WHAT IS BEING ASKED
From the data below, retype exactly the lines starting with the one that contains "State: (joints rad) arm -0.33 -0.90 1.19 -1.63" and ending with the one that contains "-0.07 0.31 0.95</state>", both included.

+++

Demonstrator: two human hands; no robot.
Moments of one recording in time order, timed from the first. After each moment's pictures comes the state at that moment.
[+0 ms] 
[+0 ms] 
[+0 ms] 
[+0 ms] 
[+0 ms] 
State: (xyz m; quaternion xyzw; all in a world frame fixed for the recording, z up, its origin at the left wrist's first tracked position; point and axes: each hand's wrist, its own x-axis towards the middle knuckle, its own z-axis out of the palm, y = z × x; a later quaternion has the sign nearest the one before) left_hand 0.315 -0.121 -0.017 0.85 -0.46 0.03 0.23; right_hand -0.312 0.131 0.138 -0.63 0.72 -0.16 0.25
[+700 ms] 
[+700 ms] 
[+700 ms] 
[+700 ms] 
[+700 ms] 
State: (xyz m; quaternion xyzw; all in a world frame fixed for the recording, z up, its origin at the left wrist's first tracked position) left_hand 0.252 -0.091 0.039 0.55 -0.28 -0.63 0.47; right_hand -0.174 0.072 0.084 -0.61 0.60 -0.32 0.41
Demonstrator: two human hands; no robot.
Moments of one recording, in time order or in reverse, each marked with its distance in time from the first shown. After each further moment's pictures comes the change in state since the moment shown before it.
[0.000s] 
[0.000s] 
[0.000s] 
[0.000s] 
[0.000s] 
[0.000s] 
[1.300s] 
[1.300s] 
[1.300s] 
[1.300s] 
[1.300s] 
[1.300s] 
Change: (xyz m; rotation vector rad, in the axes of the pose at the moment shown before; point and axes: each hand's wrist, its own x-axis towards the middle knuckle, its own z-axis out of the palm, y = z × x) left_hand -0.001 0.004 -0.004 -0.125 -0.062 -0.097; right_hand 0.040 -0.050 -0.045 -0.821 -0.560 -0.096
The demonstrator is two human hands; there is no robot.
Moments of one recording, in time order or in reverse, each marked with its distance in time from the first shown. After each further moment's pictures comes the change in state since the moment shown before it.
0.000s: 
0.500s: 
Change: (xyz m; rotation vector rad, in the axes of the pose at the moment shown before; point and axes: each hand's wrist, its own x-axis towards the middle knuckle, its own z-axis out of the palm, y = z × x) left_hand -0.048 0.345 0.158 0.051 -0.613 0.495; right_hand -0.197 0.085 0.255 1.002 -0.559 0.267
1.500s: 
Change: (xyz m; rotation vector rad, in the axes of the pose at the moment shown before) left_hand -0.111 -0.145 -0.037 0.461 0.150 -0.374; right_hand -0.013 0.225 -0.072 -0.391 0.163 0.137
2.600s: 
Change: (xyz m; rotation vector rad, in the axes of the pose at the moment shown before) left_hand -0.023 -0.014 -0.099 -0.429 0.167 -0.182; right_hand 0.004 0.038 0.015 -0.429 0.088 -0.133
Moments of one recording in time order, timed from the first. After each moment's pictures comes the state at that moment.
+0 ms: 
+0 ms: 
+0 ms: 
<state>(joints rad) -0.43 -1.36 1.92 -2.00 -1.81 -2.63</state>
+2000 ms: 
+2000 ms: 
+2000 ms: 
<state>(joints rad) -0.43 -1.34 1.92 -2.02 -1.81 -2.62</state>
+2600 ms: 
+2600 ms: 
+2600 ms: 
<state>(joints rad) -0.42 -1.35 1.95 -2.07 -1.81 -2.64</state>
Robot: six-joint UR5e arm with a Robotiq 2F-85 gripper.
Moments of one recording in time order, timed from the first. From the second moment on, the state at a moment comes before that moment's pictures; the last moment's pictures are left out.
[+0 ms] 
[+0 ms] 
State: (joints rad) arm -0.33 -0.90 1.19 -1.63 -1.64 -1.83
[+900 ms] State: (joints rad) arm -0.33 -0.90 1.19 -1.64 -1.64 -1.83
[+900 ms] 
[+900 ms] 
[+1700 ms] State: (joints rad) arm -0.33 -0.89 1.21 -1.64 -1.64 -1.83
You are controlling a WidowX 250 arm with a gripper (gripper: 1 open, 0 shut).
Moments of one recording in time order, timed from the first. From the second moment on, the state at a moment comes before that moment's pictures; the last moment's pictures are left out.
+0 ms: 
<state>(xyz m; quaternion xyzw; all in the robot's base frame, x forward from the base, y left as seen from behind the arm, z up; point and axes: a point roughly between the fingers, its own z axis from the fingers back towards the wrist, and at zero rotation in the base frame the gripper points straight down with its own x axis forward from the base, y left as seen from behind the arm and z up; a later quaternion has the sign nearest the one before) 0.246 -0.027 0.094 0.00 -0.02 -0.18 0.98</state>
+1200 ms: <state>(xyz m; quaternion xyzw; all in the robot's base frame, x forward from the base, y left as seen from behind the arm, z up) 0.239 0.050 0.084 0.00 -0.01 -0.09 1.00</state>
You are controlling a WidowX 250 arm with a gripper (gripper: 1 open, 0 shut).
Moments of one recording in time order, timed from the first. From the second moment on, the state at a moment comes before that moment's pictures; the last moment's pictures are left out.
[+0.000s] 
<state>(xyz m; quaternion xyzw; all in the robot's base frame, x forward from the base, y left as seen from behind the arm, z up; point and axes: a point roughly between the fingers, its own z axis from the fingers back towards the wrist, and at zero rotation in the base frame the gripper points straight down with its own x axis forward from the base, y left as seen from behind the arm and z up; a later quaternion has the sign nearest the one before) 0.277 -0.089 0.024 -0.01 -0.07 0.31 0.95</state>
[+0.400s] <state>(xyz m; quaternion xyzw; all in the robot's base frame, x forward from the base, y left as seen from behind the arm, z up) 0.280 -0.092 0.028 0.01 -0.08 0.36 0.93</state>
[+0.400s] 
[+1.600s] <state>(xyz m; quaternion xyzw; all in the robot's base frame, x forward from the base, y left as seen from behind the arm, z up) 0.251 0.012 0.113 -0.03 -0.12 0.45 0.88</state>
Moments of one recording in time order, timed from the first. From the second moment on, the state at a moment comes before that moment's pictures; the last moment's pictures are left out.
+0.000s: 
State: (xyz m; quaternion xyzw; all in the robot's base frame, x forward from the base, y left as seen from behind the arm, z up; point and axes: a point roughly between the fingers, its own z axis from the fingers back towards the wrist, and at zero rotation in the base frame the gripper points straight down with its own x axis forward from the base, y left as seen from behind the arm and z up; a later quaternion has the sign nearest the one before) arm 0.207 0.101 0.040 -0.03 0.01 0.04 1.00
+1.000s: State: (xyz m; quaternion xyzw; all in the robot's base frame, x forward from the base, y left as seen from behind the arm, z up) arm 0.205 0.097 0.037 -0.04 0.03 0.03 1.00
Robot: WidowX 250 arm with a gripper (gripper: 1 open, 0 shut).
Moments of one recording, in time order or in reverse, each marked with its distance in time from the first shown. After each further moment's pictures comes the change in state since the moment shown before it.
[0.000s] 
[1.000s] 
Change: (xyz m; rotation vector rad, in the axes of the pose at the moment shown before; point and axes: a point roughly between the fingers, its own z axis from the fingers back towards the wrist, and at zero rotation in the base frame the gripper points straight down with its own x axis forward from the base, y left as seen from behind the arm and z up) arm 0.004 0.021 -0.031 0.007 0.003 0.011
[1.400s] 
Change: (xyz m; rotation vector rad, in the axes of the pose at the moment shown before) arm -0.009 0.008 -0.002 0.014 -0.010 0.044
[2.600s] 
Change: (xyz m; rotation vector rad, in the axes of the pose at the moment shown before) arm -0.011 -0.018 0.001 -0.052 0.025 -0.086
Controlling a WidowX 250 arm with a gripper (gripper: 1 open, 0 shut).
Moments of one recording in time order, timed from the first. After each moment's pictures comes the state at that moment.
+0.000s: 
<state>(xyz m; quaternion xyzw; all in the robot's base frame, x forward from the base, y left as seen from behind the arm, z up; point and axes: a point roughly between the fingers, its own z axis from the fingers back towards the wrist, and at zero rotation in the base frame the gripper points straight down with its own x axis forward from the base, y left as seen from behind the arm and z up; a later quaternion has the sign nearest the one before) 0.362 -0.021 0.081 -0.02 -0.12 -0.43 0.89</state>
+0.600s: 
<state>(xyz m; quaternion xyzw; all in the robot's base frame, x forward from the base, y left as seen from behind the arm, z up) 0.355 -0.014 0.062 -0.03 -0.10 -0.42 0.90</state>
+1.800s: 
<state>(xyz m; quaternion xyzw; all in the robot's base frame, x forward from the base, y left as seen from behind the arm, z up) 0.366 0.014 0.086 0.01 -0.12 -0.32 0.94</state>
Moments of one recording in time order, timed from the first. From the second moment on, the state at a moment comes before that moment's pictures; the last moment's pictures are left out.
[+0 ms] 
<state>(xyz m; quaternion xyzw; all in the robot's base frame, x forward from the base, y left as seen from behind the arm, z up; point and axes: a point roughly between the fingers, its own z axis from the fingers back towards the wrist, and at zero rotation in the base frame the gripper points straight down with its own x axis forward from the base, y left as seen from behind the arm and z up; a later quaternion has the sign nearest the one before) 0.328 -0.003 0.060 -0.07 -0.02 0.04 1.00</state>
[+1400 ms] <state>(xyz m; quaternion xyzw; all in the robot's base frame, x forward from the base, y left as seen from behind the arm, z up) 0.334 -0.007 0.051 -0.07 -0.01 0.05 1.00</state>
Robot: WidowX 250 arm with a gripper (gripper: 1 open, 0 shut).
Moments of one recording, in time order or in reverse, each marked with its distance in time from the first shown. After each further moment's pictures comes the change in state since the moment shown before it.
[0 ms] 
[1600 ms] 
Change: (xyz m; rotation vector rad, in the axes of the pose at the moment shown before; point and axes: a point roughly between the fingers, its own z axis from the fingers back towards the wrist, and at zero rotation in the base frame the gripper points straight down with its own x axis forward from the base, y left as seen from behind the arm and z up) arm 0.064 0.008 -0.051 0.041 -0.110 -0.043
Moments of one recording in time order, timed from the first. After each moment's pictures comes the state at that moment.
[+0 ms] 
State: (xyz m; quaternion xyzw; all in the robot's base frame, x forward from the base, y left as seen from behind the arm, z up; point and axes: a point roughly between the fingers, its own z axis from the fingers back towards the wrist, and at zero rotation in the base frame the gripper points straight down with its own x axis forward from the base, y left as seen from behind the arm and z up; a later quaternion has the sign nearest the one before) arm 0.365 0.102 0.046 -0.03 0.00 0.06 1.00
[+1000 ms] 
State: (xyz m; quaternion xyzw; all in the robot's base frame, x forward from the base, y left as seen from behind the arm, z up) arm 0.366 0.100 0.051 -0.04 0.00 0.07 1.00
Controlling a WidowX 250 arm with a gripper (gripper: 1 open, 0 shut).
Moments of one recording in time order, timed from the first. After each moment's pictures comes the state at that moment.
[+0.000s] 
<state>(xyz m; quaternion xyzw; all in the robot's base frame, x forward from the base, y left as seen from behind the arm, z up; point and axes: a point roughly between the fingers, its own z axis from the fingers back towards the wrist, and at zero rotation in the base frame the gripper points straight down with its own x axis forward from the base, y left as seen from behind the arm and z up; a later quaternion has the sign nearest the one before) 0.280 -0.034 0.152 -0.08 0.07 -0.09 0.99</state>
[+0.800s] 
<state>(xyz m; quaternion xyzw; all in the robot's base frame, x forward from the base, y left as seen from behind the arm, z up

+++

RESPONSE AREA
State: (joints rad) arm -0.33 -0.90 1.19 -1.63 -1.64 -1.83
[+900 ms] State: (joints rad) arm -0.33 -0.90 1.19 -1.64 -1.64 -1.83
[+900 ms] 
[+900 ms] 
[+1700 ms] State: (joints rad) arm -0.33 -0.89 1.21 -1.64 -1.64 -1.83
You are controlling a WidowX 250 arm with a gripper (gripper: 1 open, 0 shut).
Moments of one recording in time order, timed from the first. From the second moment on, the state at a moment comes before that moment's pictures; the last moment's pictures are left out.
+0 ms: 
<state>(xyz m; quaternion xyzw; all in the robot's base frame, x forward from the base, y left as seen from behind the arm, z up; point and axes: a point roughly between the fingers, its own z axis from the fingers back towards the wrist, and at zero rotation in the base frame the gripper points straight down with its own x axis forward from the base, y left as seen from behind the arm and z up; a later quaternion has the sign nearest the one before) 0.246 -0.027 0.094 0.00 -0.02 -0.18 0.98</state>
+1200 ms: <state>(xyz m; quaternion xyzw; all in the robot's base frame, x forward from the base, y left as seen from behind the arm, z up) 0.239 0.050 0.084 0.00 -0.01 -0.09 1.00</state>
You are controlling a WidowX 250 arm with a gripper (gripper: 1 open, 0 shut).
Moments of one recording in time order, timed from the first. From the second moment on, the state at a moment comes before that moment's pictures; the last moment's pictures are left out.
[+0.000s] 
<state>(xyz m; quaternion xyzw; all in the robot's base frame, x forward from the base, y left as seen from behind the arm, z up; point and axes: a point roughly between the fingers, its own z axis from the fingers back towards the wrist, and at zero rotation in the base frame the gripper points straight down with its own x axis forward from the base, y left as seen from behind the arm and z up; a later quaternion has the sign nearest the one before) 0.277 -0.089 0.024 -0.01 -0.07 0.31 0.95</state>

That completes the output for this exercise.